The company guided to third-quarter revenue of $32.5 billion-plus or minus 2%, compared to the consensus of $31.69 billion, and maintained full-year non-GAAP gross margin guidance in the range of the mid-70%.
Nvidia also announced an incremental $50 billion stock buyback program.
Making sense of the stock weakness post earnings, The Future Fund LLC’s Gary Black said the variance of the guidance versus the consensus was the smallest in several quarters and way less than many investors were expecting.
Deepwater Asset Management’s Gene Munster suggested the sell-off was overdone and the stock will come back up in the coming week. The management did not clarify the Blackwell 200 delay but it could be pushed out by at least two months, the tech venture capitalist said.
In premarket trading on Thursday, Nvidia slipped 4.47% to $120, according to Benzinga Por data. The stock could trim the losses into the session as the sell-side talks it up. Nvidia’s weakness reverberated in the whole of the chip ecosystem with semiconductor, and chip-equipment makers as well as suppliers taking a hit.

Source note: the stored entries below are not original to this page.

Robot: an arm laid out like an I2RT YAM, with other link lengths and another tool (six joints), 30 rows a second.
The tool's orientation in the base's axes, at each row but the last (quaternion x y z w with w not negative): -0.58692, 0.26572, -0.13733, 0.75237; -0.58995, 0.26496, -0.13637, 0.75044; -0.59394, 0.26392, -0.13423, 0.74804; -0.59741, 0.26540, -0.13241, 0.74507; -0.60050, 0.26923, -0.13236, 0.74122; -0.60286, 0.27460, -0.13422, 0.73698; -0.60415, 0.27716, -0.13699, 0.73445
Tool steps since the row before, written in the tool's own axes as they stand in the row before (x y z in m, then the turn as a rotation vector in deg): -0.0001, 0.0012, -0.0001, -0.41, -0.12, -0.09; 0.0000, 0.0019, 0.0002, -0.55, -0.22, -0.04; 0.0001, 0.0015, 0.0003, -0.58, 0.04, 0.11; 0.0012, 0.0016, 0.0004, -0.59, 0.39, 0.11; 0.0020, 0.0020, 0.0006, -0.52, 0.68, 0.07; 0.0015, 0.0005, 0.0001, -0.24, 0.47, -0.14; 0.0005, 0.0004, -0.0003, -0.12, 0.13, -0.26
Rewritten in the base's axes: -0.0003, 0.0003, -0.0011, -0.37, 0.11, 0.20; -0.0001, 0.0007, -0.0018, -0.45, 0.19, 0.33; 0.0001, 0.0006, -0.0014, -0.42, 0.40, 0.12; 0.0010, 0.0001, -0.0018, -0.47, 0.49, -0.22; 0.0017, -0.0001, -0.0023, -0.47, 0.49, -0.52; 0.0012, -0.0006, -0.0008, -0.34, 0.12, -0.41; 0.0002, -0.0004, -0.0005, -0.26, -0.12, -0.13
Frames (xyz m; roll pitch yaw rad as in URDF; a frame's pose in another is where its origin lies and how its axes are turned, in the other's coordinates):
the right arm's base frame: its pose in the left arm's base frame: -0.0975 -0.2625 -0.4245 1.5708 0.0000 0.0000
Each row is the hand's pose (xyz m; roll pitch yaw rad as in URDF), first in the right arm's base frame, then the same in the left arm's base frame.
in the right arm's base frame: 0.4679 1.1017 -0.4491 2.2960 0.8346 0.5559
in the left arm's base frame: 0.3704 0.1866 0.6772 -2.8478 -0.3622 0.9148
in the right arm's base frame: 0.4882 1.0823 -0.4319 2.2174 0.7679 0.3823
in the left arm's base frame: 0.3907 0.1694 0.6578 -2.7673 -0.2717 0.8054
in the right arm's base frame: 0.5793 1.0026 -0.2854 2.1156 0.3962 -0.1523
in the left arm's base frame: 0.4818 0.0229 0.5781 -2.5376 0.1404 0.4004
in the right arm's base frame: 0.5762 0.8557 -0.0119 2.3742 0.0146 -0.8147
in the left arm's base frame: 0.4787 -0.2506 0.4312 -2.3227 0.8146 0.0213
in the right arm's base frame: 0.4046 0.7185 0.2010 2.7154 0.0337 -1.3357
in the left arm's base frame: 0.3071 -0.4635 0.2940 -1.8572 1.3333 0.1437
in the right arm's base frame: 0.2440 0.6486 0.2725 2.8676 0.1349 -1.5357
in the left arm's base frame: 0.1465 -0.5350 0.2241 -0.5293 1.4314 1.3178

See Also: Best Semiconductor Stocks
The Chip Movers:
- Advanced Micro Devices, Inc. AMD fell 1.66% to $143.93.
- AI server maker Super Micro Computer, Inc. SMCI, which has taken a severe pounding in the previous two sessions on a short report, plunged 5.30% to $420.
- Nvidia’s supplier and foundry Taiwan Semiconductor Manufacturing Company Limited TSM slipped 1.79% to $166.17.
- Micron Technology, Inc. MU lost 1.66% to $93.29.
- Broadcom Inc. AVGO moved down 1.80% to $155.34.
- Marvell Technology, Inc. MRVL retreated 1.01% to $67.75.
- Arm Holdings plc ARM declined 1.68% to $123.21.
The iShares Semiconductor ETF SOXX, an exchange-traded fund that tracks the performance of the Philadelphia Semiconductor Index slipped 0.73% to $224.26.